C_Sign with CKM_RSA_PKCS doesn't perform EMSA_PKCS1-v1_5-ENCODE before signing
svmhdvn opened this issue · 2 comments
I'm not sure if this is issue is best filed here or directly against the cryptoki spec [0], but here is the issue:
I am trying to integrate pkcs11 functionality (using my yubikey) with BearSSL's client certificate support. The idea is to use the hardware token to perform private-key operations during the TLS handshake that attaches the client certificate to the request. To do that, bearssl requires a PKCS1 v1.5 RSA signature computed over a provided hash (with input given as {hash, hash_len, hash_algo_identifier}).
As I understand it from the PKCS1 RFC Section 9.2 [1], the hash must first be encoded using EMSA_PKCS1-v1_5-ENCODE, then signed using the RSA algorithm. BearSSL provides a signing function that does exactly this, so I've used it as a test vector to check against ykcs11's sign function with the CKM_RSA_PKCS mechanism. I noticed that CKM_RSA_PKCS doesn't take in a parameter, so there is no way to encode the hash algorithm identifier into the message, so EMSA_PKCS1-v1_5-ENCODE cannot be performed. The way to get around this is by using an internal private function that BearSSL provides to do EMSA_PKCS1-v1_5-ENCODE explicitly, then use the CKM_RSA_X_509 raw mechanism to sign that data. This works correctly.
Is this intentional? What is the correct way to do PKCS1 v1.5 RSA signatures over an already-provided hash value + hash algorithm identifier?

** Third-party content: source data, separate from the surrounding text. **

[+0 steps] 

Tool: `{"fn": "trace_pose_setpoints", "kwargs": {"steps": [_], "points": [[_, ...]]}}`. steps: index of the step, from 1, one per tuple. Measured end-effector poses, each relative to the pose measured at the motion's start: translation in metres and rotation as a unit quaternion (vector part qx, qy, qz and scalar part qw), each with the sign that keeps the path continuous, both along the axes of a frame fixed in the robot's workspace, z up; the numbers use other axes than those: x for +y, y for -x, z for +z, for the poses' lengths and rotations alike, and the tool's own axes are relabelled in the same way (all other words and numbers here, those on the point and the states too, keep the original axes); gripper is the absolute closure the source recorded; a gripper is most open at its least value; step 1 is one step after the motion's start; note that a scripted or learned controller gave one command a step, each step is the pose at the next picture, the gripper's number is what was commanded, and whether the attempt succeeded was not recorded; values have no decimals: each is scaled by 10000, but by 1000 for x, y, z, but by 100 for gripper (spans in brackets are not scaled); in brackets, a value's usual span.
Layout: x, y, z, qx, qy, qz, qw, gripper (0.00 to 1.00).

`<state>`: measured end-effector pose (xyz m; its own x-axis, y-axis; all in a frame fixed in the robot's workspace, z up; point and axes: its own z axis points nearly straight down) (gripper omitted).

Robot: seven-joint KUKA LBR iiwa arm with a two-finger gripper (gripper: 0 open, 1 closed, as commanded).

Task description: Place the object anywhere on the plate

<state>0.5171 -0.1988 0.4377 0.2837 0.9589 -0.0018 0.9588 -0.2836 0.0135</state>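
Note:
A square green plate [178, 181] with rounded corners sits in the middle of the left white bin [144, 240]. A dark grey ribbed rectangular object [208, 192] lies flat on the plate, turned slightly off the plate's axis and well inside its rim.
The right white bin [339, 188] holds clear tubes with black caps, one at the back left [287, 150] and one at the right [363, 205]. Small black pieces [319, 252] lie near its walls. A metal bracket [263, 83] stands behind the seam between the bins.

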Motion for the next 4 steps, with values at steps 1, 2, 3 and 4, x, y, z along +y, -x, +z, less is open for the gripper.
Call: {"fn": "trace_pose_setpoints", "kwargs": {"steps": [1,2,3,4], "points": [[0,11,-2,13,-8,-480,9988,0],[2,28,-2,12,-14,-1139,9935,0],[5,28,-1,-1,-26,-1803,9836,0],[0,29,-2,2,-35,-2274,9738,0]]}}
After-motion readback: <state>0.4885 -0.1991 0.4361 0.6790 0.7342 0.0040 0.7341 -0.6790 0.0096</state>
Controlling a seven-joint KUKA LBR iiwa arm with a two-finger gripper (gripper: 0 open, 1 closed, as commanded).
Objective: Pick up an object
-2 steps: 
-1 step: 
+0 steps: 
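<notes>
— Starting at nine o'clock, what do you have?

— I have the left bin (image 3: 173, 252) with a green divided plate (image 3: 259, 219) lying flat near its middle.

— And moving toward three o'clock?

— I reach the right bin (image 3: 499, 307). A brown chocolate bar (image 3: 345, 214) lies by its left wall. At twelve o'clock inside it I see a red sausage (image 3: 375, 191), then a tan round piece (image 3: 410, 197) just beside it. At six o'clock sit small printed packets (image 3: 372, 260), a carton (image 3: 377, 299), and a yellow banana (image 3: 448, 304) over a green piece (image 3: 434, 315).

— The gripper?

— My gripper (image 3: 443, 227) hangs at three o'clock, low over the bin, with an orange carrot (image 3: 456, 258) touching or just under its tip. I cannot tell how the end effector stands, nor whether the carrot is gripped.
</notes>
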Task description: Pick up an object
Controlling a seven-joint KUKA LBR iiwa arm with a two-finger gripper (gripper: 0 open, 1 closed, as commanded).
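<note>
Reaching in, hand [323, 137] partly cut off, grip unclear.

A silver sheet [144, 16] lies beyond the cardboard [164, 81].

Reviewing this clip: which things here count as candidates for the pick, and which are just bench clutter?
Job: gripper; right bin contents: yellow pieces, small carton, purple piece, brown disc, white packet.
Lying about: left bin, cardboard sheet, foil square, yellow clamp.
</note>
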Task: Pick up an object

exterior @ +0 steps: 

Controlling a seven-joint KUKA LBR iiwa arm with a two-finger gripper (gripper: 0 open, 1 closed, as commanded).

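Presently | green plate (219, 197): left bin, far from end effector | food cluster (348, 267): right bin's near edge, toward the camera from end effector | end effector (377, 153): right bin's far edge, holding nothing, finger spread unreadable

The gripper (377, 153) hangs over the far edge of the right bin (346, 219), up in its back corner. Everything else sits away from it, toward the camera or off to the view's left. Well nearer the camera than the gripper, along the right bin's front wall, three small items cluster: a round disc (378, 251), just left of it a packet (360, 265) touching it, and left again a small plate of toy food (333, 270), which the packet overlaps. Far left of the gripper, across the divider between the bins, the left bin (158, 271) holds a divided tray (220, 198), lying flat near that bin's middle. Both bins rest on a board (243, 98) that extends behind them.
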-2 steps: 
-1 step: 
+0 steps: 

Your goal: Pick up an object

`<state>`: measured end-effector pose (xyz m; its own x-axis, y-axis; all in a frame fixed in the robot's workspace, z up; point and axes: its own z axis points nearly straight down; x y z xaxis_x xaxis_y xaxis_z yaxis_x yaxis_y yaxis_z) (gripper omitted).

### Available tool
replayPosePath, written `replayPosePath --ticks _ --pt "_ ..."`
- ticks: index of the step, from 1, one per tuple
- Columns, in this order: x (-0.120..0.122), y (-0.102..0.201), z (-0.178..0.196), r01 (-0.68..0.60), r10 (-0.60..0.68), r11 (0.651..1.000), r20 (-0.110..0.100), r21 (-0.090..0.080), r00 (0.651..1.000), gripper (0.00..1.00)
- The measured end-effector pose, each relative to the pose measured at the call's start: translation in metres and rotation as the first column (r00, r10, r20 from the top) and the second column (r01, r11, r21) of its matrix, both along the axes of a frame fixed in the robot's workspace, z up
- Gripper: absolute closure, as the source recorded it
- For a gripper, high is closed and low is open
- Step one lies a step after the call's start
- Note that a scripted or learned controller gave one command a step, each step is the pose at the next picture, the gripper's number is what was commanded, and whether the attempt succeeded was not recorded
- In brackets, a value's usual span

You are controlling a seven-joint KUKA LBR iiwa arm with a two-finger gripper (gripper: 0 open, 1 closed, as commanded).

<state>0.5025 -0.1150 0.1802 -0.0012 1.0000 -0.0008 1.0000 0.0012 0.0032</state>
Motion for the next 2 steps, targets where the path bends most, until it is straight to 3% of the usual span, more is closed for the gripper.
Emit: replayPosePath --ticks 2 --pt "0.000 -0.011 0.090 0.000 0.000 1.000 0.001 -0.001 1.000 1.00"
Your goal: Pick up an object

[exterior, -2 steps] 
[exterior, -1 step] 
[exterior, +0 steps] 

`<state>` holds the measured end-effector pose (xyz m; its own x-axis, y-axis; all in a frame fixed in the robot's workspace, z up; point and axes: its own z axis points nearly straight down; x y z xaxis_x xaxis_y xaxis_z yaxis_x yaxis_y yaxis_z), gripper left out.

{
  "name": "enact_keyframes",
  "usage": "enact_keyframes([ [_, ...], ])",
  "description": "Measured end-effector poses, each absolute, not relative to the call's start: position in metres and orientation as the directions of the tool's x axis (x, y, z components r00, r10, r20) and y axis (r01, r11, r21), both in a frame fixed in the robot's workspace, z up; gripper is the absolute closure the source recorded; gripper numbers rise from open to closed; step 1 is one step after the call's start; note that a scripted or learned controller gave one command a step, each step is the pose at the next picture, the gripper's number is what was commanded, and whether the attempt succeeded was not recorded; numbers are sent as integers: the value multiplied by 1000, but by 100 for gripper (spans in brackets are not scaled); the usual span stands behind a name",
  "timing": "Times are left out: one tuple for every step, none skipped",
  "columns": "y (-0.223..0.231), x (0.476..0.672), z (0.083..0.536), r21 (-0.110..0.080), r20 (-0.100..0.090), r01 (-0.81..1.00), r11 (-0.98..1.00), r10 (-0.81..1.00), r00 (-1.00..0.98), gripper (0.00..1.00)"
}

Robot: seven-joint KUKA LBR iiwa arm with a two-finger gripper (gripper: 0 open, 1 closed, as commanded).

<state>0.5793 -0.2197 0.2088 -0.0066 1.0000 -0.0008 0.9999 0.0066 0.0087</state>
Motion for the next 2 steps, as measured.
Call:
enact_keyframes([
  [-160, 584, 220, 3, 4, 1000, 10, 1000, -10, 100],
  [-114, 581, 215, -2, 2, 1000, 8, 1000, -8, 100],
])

The other CKM_*_RSA_PKCS mechanisms perform hashing + signature over an arbitrary value, which isn't desired either.
[0] https://docs.oasis-open.org/pkcs11/pkcs11-base/v2.40/os/pkcs11-base-v2.40-os.html
[1] https://www.rfc-editor.org/rfc/rfc8017#section-9.2
CKM_RSA_PKCS simply performs a RSA_padding_add_PKCS1_type_1, i.e. it performs only the padding, not the encoding of algorithm identifier or hash, and then signs the resulting data. This is by specification. So if you do that encoding yourself you can then call libykcs11 (or any pkcs11 module) with CKM_RSA_PKCS to pad that data and sign it. Or if you prefer you can also do the padding yourself and then use CKM_RSA_X_509 to have the pkcs11 module perform only the RSA modexp operation. So CKM_RSA_PKCS is really there as a utility. In contrast the hashing signature mechanisms do perform the encoding as well. See the function prepare_rsa_signature in yubico-piv-tool for an example of encoding the data using openssl.
Thanks for the info! Closing now since this is not a bug.